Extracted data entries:
##############################

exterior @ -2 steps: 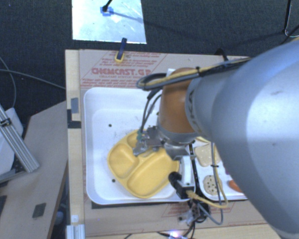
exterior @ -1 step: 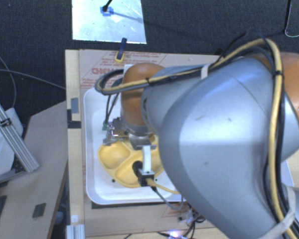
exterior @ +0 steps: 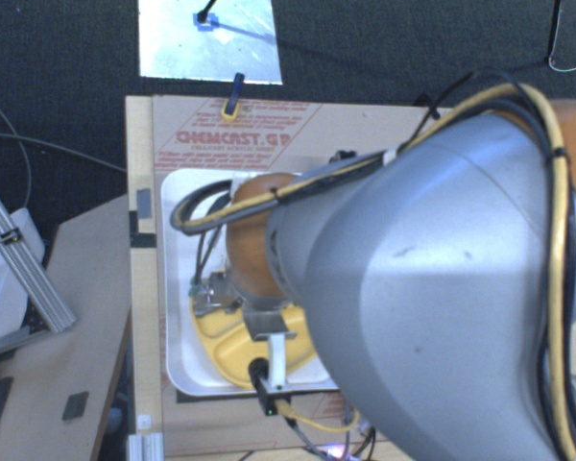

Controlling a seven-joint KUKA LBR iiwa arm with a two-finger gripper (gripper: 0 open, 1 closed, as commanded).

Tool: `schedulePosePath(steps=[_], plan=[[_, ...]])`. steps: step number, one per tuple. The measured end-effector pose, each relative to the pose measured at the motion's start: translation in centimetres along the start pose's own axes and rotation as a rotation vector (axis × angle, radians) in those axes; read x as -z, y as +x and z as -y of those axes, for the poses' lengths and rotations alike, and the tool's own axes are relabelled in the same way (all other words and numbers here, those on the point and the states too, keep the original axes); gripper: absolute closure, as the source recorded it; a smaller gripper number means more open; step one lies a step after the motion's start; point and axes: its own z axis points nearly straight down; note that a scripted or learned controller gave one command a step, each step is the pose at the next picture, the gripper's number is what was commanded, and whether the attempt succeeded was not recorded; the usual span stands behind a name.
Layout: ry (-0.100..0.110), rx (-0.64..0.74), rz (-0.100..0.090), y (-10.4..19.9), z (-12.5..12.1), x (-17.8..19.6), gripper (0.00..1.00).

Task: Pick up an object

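The arm [exterior: 442, 257] covers most of the bin [exterior: 178, 353]. A yellow object [exterior: 221, 339] lies at 7 o'clock in the bin, under the tool [exterior: 245, 320]; its state I cannot tell.

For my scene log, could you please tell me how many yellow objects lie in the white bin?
1: a yellow plastic object lies at the near end of the shallow white bin, below the grey arm, which may hide others.
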Motion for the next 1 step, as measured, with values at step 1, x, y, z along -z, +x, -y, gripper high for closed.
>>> schedulePosePath(steps=[1], plan=[[0.037,-0.013,0.001,-6.61,0.25,11.02,0.00]])
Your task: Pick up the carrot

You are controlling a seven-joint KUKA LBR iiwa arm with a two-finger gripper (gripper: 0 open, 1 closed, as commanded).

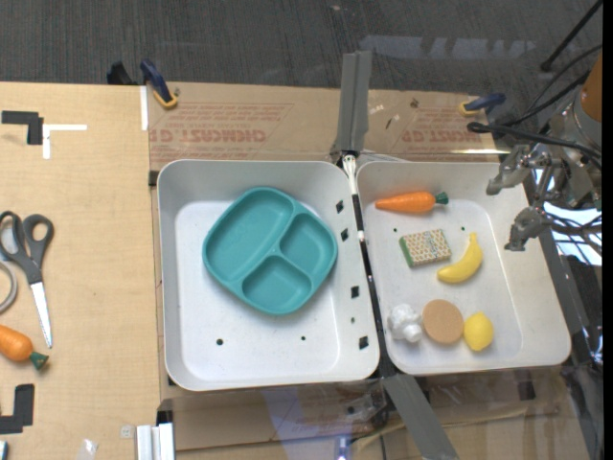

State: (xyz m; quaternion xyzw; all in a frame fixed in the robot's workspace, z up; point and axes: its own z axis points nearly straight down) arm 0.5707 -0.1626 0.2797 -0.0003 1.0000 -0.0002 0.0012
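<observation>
1. Your target, the carrot [410,200], lies on its side near the far wall of the right bin [551,333], orange body pointing left and green top to the right, clear of everything around it.
2. Just nearer the camera sit a speckled sponge-like block [424,247] and a banana [462,262]; along the near side are a small white object [405,323], a tan disc [443,321] and a lemon [478,332].
3. The gripper [525,209] hangs at the bin's right rim, well apart from the carrot and holding nothing; amid the cables you cannot tell how wide its fingers stand.
4. The left bin [182,333] holds a teal divided plate [271,249].
5. On the bench [77,257] to the left lie scissors [29,266] and a second carrot [17,344]. Judged from here, that twin could be mistaken for the target.
6. Other likely risks: the carrot's round, tapered body may roll or squirt out of a closing grip, and its place near the far wall leaves little room for a finger behind it, so a descent slightly off could strike the wall.
</observation>
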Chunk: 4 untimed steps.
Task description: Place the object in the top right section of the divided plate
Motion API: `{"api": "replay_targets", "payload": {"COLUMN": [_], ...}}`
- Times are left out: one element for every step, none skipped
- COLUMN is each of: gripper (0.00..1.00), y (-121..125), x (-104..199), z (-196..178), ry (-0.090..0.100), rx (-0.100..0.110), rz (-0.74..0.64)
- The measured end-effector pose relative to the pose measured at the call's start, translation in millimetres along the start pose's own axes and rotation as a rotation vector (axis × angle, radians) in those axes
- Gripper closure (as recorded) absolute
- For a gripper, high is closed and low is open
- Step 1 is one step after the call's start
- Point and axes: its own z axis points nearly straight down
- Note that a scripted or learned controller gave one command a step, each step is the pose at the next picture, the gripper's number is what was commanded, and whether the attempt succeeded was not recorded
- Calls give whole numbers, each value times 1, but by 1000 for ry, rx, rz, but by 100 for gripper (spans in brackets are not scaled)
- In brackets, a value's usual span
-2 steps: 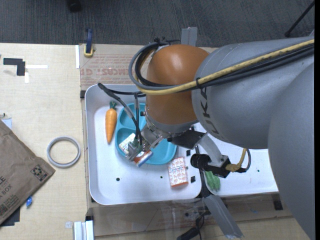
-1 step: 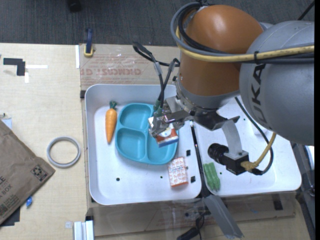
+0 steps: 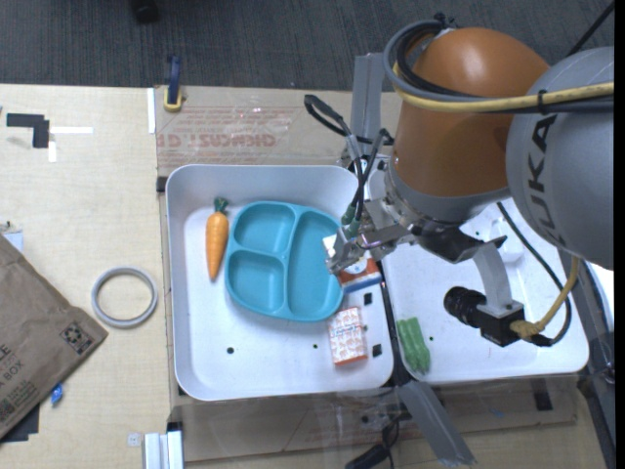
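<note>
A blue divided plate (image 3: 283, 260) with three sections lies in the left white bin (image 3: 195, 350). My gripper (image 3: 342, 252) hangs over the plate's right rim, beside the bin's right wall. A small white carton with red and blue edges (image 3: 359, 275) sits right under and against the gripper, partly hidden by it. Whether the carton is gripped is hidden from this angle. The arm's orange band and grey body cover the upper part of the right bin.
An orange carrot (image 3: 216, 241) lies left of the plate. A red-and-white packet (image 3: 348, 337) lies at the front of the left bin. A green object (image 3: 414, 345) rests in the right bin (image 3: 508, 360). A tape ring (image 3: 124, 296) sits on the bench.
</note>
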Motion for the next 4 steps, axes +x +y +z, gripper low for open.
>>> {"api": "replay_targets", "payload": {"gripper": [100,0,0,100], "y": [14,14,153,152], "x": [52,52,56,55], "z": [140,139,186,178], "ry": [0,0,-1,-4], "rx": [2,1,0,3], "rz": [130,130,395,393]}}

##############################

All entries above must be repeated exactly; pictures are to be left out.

exterior @ -2 steps: 
exterior @ -1 step: 
exterior @ +0 steps: 

Controlling a seven-joint KUKA LBR iiwa arm with a two-finger gripper (gripper: 0 open, 1 closed, as commanded).

Tool: `schedulePosePath(steps=[_], plan=[[_, ...]])`. steps: step number, one per tuple. The measured end-effector pose, each relative to the pose measured at the motion's start: translation in centimetres along the start pose's own axes and rotation as a rotation vector (axis × angle, radians) in those axes; read x as -z, y as +x and z as -y of those axes, for the poses' lengths and rotations alike, and the tool's own axes are relabelled in the same way (all other words and numbers here, those on the point and the states too, keep the original axes); gripper: absolute closure, as the source recorded it; a smaller gripper number means more open; step one lies a step after the motion's start; point and axes: its own z axis points nearly straight down; note that a scripted or learned controller gave one command a step, each step is the pose at the next picture, the gripper's number is what was commanded, and whether the attempt succeeded was not recorded; the usual span stands behind a name.
Layout: ry (-0.100..0.110), rx (-0.64..0.74), rz (-0.100..0.090), y (-10.4..19.9), z (-12.5..12.1), x (-17.8..19.6), gripper (0.00..1.00).

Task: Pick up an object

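The arm [exterior: 442, 257] covers most of the bin [exterior: 178, 353]. A yellow object [exterior: 221, 339] lies at 7 o'clock in the bin, under the tool [exterior: 245, 320]; its state I cannot tell.

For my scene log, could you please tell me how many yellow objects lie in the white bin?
1: a yellow plastic object lies at the near end of the shallow white bin, below the grey arm, which may hide others.
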Motion for the next 1 step, as measured, with values at step 1, x, y, z along -z, +x, -y, gripper high for closed.
>>> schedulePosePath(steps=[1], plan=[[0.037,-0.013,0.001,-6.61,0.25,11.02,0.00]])
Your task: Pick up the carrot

You are controlling a seven-joint KUKA LBR iiwa arm with a two-finger gripper (gripper: 0 open, 1 closed, as commanded).


State: (xyz m; quaternion xyzw; all in a frame fixed in the robot's workspace, z up; point and axes: its own z axis points nearly straight down) arm 0.5707 -0.1626 0.2797 -0.0003 1.0000 -0.0002 0.0012
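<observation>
1. Your target, the carrot [410,200], lies on its side near the far wall of the right bin [551,333], orange body pointing left and green top to the right, clear of everything around it.
2. Just nearer the camera sit a speckled sponge-like block [424,247] and a banana [462,262]; along the near side are a small white object [405,323], a tan disc [443,321] and a lemon [478,332].
3. The gripper [525,209] hangs at the bin's right rim, well apart from the carrot and holding nothing; amid the cables you cannot tell how wide its fingers stand.
4. The left bin [182,333] holds a teal divided plate [271,249].
5. On the bench [77,257] to the left lie scissors [29,266] and a second carrot [17,344]. Judged from here, that twin could be mistaken for the target.
6. Other likely risks: the carrot's round, tapered body may roll or squirt out of a closing grip, and its place near the far wall leaves little room for a finger behind it, so a descent slightly off could strike the wall.
</observation>
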Chunk: 4 untimed steps.
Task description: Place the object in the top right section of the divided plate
Motion API: `{"api": "replay_targets", "payload": {"COLUMN": [_], ...}}`
- Times are left out: one element for every step, none skipped
- COLUMN is each of: gripper (0.00..1.00), y (-121..125), x (-104..199), z (-196..178), ry (-0.090..0.100), rx (-0.100..0.110), rz (-0.74..0.64)
- The measured end-effector pose relative to the pose measured at the call's start, translation in millimetres along the start pose's own axes and rotation as a rotation vector (axis × angle, radians) in those axes
- Gripper closure (as recorded) absolute
- For a gripper, high is closed and low is open
- Step 1 is one step after the call's start
- Point and axes: its own z axis points nearly straight down
- Note that a scripted or learned controller gave one command a step, each step is the pose at the next picture, the gripper's number is what was commanded, and whether the attempt succeeded was not recorded
- Calls give whole numbers, each value times 1, but by 1000 for ry, rx, rz, but by 100 for gripper (spans in brackets are not scaled)
- In brackets, a value's usual span
-2 steps: 
-1 step: 
+0 steps: 
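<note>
A blue divided plate (image 3: 283, 260) with three sections lies in the left white bin (image 3: 195, 350). My gripper (image 3: 342, 252) hangs over the plate's right rim, beside the bin's right wall. A small white carton with red and blue edges (image 3: 359, 275) sits right under and against the gripper, partly hidden by it. Whether the carton is gripped is hidden from this angle. The arm's orange band and grey body cover the upper part of the right bin.
An orange carrot (image 3: 216, 241) lies left of the plate. A red-and-white packet (image 3: 348, 337) lies at the front of the left bin. A green object (image 3: 414, 345) rests in the right bin (image 3: 508, 360). A tape ring (image 3: 124, 296) sits on the bench.
</note>
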Motion for the next 4 steps, axes +x +y +z, gripper low for open.
>>> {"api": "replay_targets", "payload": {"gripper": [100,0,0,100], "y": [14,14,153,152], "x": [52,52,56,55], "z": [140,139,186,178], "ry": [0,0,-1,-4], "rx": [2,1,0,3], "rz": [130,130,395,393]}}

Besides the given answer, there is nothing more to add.